# Task objective
In the records, find each line where "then" occurs, and copy it.

BEGIN Data in this exercise

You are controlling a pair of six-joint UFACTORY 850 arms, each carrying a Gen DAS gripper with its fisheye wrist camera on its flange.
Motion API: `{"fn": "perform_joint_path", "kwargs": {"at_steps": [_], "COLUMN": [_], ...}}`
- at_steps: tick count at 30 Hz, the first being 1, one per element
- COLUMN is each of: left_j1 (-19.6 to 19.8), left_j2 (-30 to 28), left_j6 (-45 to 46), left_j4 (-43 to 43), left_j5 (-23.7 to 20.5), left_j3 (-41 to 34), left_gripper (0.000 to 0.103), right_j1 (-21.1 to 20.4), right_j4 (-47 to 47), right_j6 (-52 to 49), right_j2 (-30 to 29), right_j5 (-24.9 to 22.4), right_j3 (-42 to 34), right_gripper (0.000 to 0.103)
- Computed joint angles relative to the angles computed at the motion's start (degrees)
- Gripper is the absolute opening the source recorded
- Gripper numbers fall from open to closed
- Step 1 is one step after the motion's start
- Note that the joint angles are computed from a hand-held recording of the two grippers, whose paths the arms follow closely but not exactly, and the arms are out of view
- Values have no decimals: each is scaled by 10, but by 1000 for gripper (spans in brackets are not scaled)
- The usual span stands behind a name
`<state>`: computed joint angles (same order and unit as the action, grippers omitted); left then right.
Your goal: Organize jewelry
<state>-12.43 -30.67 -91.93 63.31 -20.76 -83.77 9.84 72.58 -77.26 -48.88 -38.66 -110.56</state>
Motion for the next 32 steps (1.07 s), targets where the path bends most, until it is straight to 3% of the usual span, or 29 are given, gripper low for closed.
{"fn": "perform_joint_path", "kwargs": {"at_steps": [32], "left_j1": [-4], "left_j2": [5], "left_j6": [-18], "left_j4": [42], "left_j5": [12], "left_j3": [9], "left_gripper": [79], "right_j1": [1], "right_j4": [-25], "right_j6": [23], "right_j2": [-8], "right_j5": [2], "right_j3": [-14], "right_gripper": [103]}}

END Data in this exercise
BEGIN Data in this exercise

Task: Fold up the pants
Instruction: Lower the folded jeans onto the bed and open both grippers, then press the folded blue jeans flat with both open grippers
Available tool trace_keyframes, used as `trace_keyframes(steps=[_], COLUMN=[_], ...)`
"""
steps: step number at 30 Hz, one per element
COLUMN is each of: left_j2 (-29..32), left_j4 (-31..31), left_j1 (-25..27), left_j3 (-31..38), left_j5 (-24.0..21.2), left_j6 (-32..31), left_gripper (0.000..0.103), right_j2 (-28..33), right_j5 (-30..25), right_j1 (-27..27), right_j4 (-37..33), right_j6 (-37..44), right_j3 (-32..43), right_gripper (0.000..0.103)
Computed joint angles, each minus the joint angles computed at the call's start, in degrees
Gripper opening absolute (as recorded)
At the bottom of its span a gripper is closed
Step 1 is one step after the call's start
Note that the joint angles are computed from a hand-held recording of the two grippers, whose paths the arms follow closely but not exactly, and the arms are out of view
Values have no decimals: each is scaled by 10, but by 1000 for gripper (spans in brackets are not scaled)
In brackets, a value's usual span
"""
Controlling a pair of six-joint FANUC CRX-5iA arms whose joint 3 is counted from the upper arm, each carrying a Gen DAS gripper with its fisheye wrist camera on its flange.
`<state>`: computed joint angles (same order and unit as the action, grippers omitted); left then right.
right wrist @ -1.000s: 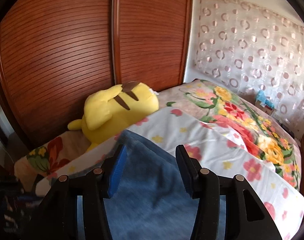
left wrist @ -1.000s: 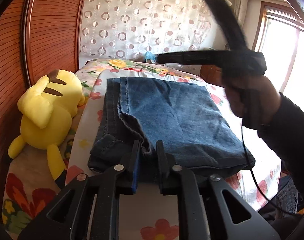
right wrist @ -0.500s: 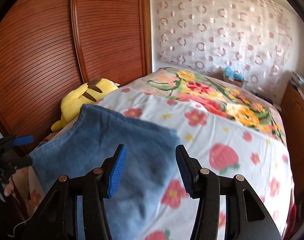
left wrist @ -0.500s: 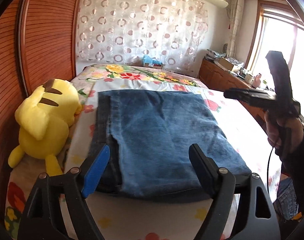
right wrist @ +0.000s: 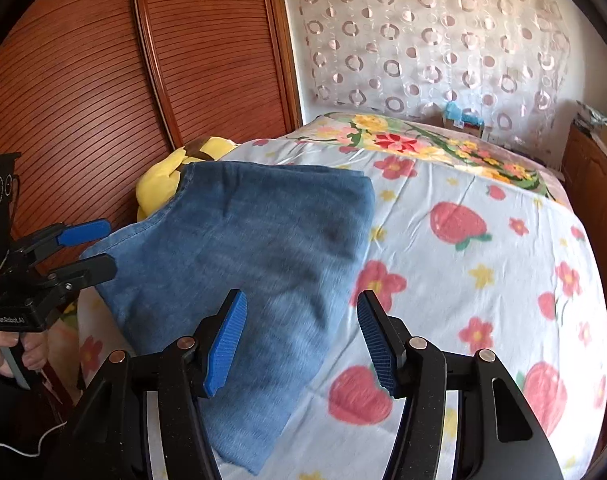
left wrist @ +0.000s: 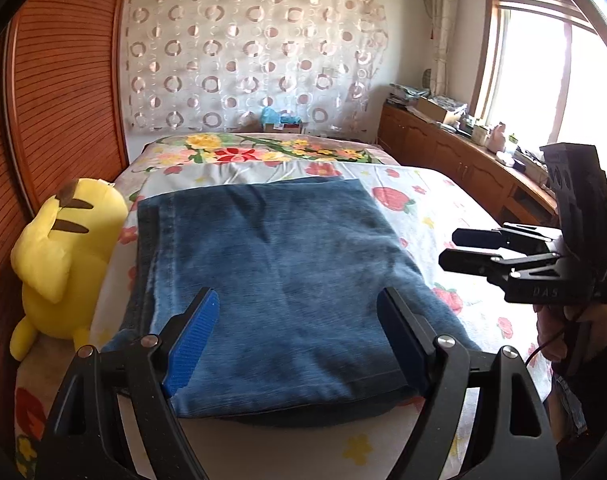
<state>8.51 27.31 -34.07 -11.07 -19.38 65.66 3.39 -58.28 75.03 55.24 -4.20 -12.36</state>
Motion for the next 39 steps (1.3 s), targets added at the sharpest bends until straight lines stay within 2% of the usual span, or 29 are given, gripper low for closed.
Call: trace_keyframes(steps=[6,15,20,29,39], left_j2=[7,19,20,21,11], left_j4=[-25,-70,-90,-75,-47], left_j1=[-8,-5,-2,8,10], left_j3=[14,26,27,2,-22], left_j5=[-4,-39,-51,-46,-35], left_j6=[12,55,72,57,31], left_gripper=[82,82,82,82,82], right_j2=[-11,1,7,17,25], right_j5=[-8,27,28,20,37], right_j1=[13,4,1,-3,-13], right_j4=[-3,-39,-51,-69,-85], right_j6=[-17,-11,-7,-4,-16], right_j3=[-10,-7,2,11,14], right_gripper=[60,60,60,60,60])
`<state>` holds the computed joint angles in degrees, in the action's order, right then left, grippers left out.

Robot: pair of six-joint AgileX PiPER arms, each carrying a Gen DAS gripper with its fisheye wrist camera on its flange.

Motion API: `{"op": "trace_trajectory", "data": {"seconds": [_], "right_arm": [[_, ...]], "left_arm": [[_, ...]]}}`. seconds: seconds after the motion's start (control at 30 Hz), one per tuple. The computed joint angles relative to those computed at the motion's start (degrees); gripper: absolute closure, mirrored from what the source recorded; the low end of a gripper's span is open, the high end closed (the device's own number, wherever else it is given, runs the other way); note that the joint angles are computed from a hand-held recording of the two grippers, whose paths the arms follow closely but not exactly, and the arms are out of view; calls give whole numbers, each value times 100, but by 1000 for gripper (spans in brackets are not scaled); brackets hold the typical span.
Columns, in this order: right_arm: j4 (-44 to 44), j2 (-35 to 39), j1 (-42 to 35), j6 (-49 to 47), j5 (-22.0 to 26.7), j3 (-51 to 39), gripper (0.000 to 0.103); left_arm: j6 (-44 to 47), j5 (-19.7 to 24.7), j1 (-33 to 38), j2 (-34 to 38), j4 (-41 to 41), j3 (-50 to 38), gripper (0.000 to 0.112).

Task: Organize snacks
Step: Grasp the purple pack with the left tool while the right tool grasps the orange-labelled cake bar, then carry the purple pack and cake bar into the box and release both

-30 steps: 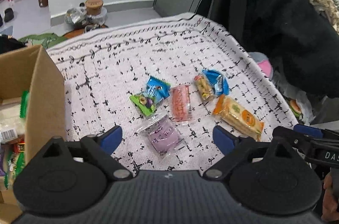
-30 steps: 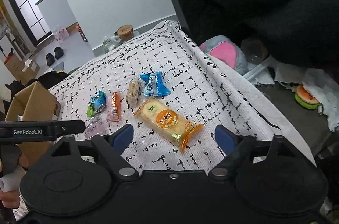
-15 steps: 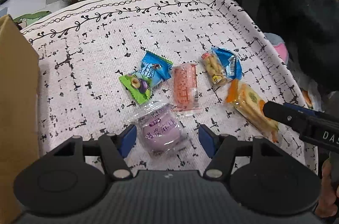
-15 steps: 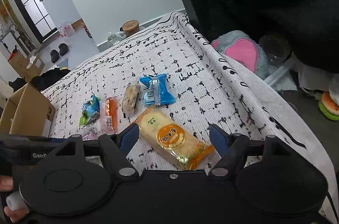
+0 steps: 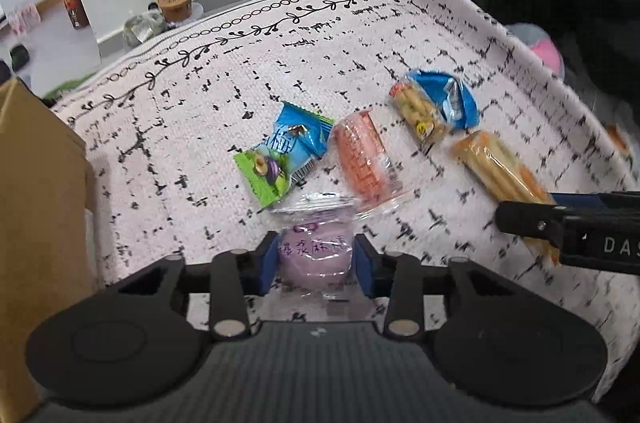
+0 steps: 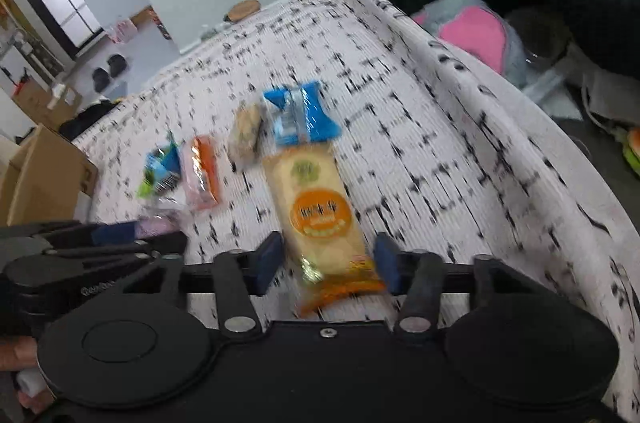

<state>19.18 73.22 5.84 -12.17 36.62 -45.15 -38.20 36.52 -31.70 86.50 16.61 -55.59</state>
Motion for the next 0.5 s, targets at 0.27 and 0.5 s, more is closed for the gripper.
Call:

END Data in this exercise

# Result for this exercise
`<state>`: computed joint angles (same order and unit as the action, grippers omitted); left then right.
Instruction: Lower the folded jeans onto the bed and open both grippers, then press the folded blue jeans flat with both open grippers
`<state>`: computed joint angles (same order and unit as the action, grippers omitted); left then right.
`<state>` holds the computed joint angles in degrees, in the action's order, right then left, grippers left out.
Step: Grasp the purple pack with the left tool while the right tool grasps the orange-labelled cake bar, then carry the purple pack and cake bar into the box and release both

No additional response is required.